My Journey to Becoming Vegan

What does it mean to be vegan? As a vegan, my diet does not include any animal product — red meat, white meat, seafood — or by-product — eggs, dairy, or honey. A vegan also tries to live a “cruelty-free lifestyle” in which their dietary restrictions overflow into their everyday life products, such as where they shop for clothing, makeup, or house products. Therefore, with a cruelty-free lifestyle, a person is conscious where their everyday items come from and how they are made.

It was early May of my freshman year of college when a few friends and I were in the dining hall for dinner when I decided to go vegan. I think the exact reason I decided to try a vegan lifestyle was because it seemed like a challenge people didn’t think I could do. I remember telling my parents and they both thought I was absurd and that it wouldn’t last. What they seemed to have forgotten was that I have been vegetarian since I turned 10 — my willpower was not something to question.

Credit: familydoctor.org

So there I was, finishing my freshman year of college as a vegan. I’m pretty sure I shocked my friends and family — “but... why” everyone would ask with a furrowed brow and judgemental eye squint. To be honest, I never had a great answer to that question. “Well, I just wanted to try it? It’s better for the environment? I feel better?” I could never come up with an answer that wasn’t full of a questioning tone. No one likes the vegan who shoves their ways of life onto other people... right?

Well, halfway through the summer my friends and family were still joking with me about being vegan, asking how long it would last and if I planned on creating a “save-the-world” agenda. I can handle the jokes, for sure. That was never the problem. But it did seem as if everyone was making my decision about them. They couldn’t ask me to go to dinner because I “couldn’t eat anything” or I was “judging their choices of food.”

In actuality, my decision of being vegan has absolutely nothing to do with one except me. I wanted to try something new and I wanted to be proactive in living a healthier lifestyle that affects me and the world. I didn’t go vegan to annoy anyone or make it hard to go out to eat — which is actually fairly easy — I went vegan for myself.

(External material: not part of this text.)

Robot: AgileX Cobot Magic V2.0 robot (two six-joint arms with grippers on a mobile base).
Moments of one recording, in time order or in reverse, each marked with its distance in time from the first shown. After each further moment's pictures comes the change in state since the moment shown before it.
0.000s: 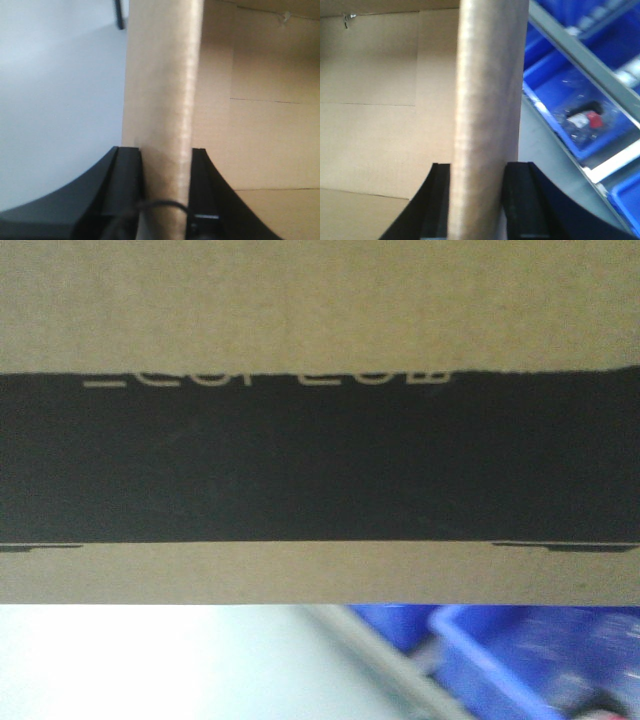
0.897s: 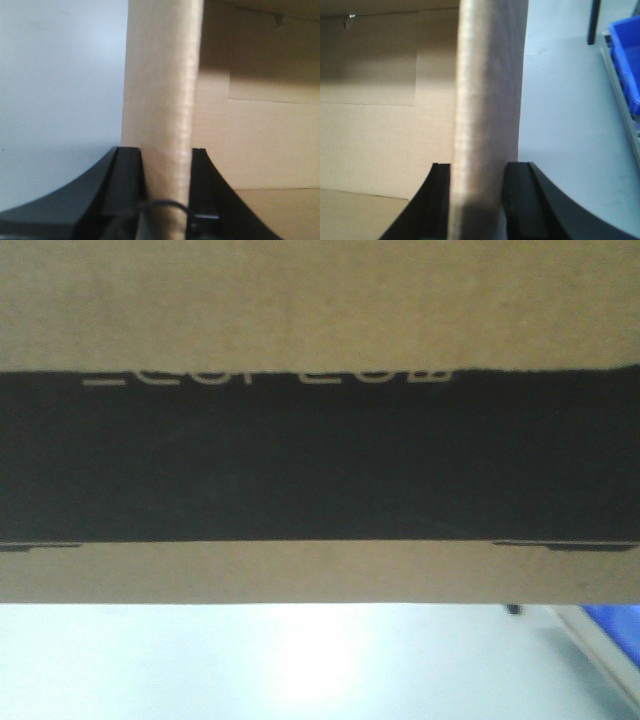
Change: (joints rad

I will say, I have felt immensely better, physically and mentally. Since I was already a vegetarian, when I turned vegan, all I was doing was giving up animal bi-products, specifically dairy. My skin is clear, and I feel more energetic, and I never feel sickly full. I think the best thing to come out of going vegan has been how much more conscious I have become surrounding my everyday choices of what and where to eat.

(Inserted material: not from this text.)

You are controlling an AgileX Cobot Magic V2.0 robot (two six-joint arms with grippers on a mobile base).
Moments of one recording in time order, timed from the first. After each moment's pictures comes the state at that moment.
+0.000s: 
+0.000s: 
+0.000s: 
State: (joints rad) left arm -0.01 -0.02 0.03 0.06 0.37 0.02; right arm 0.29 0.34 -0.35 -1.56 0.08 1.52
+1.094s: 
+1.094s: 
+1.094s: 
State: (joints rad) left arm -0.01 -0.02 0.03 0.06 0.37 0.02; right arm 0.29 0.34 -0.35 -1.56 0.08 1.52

The toughest transition of becoming vegan has been coming to the realization that if I’m going to be vegan for health reasons, then I shouldn’t seek out all the junk food that is vegan — like Oreos, which are indeed vegan. Also, a tough transition was giving up pizza. I’m originally from Long Island, New York, home to some of the best pizza in the country, so not being able to enjoy pizza with my friends has been a tough obstacle.

Going vegan has helped me open my eyes to new experiences around Boston such as food festivals and farmer’s markets. For me, being vegan also entails shopping local and trying new foods that I never would’ve tried otherwise.

A big concern people seem to have is they can’t seem to imagine how I could possibly be happy as a vegan with such limitation. But, in fact, I have never been happier! I barely recognize the limitations of being vegan anymore and I’ve gotten into always looking for new places to try with vegan options. I promised my dad that the second I was unhappy with being vegan, I would stop, but I don’t see that happening in the near future.

 

Going vegan has helped me live a healthier cruelty-free lifestyle and I plan on continuing this lifestyle for a while, as well as hope to give people a better understanding as to why being vegan is not this crazy idea everyone thinks it is.